EXERCISE DIRECTIONS
What you should output is the data below, unchanged in every character.

===== DATASET CONTENT

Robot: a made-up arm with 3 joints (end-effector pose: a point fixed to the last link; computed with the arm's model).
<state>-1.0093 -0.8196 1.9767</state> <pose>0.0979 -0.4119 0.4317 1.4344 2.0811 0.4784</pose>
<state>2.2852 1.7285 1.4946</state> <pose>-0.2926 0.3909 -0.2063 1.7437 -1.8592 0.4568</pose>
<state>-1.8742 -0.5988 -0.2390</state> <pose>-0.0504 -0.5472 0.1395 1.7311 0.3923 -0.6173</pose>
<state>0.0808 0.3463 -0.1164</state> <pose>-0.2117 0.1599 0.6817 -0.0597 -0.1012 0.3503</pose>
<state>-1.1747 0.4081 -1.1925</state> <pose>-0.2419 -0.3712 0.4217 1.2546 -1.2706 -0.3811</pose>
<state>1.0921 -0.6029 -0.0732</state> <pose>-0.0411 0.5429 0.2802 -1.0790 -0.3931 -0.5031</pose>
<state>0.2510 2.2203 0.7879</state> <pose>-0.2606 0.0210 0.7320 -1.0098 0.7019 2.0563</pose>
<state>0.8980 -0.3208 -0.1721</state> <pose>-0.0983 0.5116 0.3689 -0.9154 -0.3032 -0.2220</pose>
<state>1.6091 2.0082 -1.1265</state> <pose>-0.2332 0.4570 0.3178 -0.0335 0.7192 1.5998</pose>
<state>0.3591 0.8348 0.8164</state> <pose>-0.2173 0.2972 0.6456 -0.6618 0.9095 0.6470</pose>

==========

SOLUTION FOR THIS TASK
Robot: a made-up arm with 3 joints (end-effector pose: a point fixed to the last link; computed with the arm's model).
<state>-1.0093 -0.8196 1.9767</state> <pose>0.0979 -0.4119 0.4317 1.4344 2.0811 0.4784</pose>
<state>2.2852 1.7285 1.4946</state> <pose>-0.2926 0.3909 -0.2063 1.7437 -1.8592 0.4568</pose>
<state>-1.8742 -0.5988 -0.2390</state> <pose>-0.0504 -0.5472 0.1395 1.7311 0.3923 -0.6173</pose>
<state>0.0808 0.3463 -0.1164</state> <pose>-0.2117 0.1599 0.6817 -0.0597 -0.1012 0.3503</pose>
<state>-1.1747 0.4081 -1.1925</state> <pose>-0.2419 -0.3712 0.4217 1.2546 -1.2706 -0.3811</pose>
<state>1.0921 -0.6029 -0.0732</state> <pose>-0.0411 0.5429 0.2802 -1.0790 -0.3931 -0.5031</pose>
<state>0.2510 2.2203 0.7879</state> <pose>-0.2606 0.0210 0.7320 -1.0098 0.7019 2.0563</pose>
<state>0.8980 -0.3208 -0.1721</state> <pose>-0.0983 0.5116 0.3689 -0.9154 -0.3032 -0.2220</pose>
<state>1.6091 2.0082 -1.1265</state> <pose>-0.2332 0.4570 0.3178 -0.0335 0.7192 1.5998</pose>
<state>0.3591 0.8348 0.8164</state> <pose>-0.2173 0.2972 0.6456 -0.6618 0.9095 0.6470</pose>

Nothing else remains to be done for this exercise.